Targeted ATO combines breach data, infostealer logs, and OSINT to manually compromise high-value accounts – executives, finance personnel, privileged administrators – where the return justifies the investment in manual effort. SpyCloud customer data shows that targeted ATO accounts for 80% of customer losses, versus 20% from automated credential stuffing.
Why MFA doesn't fully prevent account takeover
When an employee’s device is infected by infostealer malware, their active sessions across enterprise applications – Microsoft 365, Salesforce, Okta, VPN portals – are exposed simultaneously. The correct remediation is not just a password reset: all active session tokens must be invalidated, and the exposure must be detected before the stolen cookies are used.
SpyCloud research shows that nearly half of all accounts taken over in 2025 had MFA configured at the time of compromise. MFA stops credential-based attacks when the attacker only has the password. It does not stop session hijacking-based ATO, where the attacker presents a stolen post-authentication cookie and bypasses the login flow entirely. Effective ATO prevention requires closing this gap with post-authentication session monitoring and darknet exposure detection.
How to prevent account takeover
Preventing account takeover can’t be done with behavior-based technologies, like bot mitigation, alone. Those solutions are only meant to stop automated account takeover attacks that occur years after the breach takes place using old lists of previously stolen credentials (called “combolists”).

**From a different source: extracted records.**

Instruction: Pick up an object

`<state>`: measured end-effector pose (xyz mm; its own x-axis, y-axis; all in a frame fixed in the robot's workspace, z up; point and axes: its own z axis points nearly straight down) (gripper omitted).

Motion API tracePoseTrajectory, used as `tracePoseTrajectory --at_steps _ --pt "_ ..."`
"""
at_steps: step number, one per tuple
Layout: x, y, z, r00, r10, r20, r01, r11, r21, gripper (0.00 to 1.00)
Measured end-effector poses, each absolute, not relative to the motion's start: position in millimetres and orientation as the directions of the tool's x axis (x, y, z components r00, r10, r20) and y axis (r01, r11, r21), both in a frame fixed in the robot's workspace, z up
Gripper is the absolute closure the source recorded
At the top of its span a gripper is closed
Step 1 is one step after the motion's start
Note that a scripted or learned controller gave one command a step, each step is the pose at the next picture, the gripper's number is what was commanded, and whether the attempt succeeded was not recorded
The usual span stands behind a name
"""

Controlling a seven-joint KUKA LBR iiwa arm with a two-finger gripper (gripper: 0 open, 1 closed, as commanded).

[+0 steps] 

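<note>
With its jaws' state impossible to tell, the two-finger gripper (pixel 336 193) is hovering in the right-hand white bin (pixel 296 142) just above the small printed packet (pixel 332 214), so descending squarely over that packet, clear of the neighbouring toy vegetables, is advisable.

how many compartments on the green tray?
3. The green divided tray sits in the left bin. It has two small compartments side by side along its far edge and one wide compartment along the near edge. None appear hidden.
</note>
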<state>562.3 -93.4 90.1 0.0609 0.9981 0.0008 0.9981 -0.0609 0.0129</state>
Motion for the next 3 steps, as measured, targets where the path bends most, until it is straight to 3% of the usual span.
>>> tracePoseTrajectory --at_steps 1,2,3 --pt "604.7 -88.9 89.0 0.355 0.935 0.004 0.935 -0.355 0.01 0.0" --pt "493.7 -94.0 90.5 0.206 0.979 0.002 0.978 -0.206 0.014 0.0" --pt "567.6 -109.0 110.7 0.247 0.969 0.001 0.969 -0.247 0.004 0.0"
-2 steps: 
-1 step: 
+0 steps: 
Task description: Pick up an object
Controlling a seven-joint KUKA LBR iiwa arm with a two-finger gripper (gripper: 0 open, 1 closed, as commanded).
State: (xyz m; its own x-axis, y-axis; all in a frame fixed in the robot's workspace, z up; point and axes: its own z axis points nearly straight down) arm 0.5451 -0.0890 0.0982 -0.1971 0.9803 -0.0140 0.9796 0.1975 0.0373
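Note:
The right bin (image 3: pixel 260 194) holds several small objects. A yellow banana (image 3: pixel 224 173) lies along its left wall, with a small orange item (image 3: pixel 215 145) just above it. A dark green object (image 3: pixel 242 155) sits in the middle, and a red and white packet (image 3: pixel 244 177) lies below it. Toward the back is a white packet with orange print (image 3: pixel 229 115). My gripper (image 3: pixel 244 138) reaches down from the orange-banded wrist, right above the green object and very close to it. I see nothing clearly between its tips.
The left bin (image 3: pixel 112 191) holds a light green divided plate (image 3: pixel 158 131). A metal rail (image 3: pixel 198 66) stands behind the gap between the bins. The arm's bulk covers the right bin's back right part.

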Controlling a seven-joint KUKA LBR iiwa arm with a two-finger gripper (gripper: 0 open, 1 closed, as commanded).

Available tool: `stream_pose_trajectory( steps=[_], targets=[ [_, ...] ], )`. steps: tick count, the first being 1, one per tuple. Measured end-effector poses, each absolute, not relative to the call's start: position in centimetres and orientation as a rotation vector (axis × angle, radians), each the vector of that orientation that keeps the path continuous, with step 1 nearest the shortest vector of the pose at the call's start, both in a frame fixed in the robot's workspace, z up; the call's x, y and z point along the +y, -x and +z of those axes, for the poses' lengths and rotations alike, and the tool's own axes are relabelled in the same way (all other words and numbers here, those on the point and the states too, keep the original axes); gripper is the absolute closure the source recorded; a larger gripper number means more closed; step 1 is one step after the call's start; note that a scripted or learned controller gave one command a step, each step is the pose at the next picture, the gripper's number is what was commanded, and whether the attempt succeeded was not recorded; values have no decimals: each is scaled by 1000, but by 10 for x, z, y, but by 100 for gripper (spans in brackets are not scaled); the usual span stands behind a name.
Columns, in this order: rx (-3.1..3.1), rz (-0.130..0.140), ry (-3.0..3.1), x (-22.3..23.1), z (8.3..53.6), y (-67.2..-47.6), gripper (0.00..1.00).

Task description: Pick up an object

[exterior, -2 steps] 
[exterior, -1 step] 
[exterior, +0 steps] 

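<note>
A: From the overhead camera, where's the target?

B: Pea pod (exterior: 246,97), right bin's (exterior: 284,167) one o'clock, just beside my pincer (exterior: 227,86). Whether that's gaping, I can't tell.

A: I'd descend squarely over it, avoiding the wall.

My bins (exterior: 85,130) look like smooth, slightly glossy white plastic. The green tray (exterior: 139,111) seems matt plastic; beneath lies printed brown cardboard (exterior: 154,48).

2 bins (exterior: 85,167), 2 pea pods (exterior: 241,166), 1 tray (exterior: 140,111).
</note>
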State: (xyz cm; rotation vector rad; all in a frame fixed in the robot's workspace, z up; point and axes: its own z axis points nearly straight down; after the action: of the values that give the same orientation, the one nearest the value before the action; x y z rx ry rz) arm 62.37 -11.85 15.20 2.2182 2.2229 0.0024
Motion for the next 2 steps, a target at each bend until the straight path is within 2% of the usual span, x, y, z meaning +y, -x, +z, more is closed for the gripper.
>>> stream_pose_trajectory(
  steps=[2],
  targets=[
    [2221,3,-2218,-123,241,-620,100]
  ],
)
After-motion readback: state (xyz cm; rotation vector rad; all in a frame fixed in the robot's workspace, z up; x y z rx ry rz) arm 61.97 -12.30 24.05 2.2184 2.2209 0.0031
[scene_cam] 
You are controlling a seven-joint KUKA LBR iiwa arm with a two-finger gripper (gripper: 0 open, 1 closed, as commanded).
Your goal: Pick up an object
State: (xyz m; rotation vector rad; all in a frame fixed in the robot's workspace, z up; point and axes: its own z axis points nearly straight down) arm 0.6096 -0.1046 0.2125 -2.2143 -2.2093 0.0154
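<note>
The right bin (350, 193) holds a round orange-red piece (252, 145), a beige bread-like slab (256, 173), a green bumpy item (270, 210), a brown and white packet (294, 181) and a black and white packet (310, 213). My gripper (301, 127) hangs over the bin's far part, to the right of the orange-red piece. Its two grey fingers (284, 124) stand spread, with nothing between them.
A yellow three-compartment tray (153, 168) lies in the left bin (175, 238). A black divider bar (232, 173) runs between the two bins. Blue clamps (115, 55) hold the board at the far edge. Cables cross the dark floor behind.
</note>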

Truly stopping ATO/account takeover requires identifying compromised accounts early, before criminals have time to use the stolen credentials, test them against other accounts, or sell them on the dark web. The only way to do that is to have access to a comprehensive, constantly updated, real-time database of breach data.
Stop account takeover before it happens.
Our Check Your Exposure tool shows what data tied to your domain is already circulating in criminal markets.
FAQs
The most common causes of account takeover are stolen credentials from data breaches and infostealer malware infections. Infostealer malware is increasingly significant because it captures not just passwords but active session cookies, device fingerprints, and authentication tokens – enabling attackers to bypass MFA entirely by hijacking already-authenticated sessions. SpyCloud’s 2026 Annual Identity Exposure Report found 5.3 billion exposed credential pairs circulating in the criminal underground, with 80% of corporate credentials exposed as plaintext.
MFA significantly raises the barrier for credential-based account takeover, but it does not prevent session hijacking-based ATO. When attackers steal session cookies via infostealer malware or adversary-in-the-middle phishing, they bypass the authentication process entirely – presenting a valid post-authentication token rather than attempting to log in. SpyCloud research shows that nearly half of compromised accounts in 2025 had MFA configured at the time of takeover, confirming that MFA alone is insufficient without post-authentication session monitoring and darknet exposure detection.